# be Erasmus



## Lynn__kk

Hey! I would like to know how to translate "be Erasmus" into Finnish. It's  for an advertisment. I want people to participate in this programme.  It's a motivation sentence, like: "Come on! Do it! Join Erasmus!" Can  anyone help me?

Thanks!


----------



## Hakro

Hi Lynn,

Could you please explain more exactly what you mean by "be erasmus"? Is it about the student exchange programme or something else?


----------



## AutumnOwl

Yes it is, there's a thread about it in the Nordic forum too, http://forum.wordreference.com/showthread.php?t=2352446


----------



## Hakro

> Yes it is, there's a thread about it in the Nordic forum too


Yes, Syyspöllö, I saw the thread also in the Dutch forum but I wanted to show how important it is to start a thread with an extremely clear question. For me it was the first time to hear about this programme.

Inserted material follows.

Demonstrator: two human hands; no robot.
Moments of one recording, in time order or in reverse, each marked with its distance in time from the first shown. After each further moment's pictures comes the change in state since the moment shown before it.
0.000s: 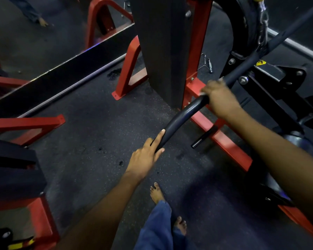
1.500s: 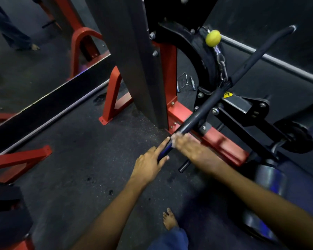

> I would like to know how to translate "be erasmus" into finnish. It's   for an advertisment. I want people to participate in this programme.   It's a motivation sentence, like: "Come on! Do it! Join erasmus!"


"be erasmus" can't be translated unless we know if "be" is either infinitive or imperative form of the verb. In a motivation sentence I'd guess it's imperative, in Finnish *ole erasmus* (sounds fine in Spanish, too!), or, according to Dutch _beleef Erasmus_, *koe Erasmus*. (Note the different use of capital letter.)

"Come on! Do it! Join erasmus!" I'd translate this _"Tule mukaan! Tee se nyt! Liity Erasmukseen!"_


----------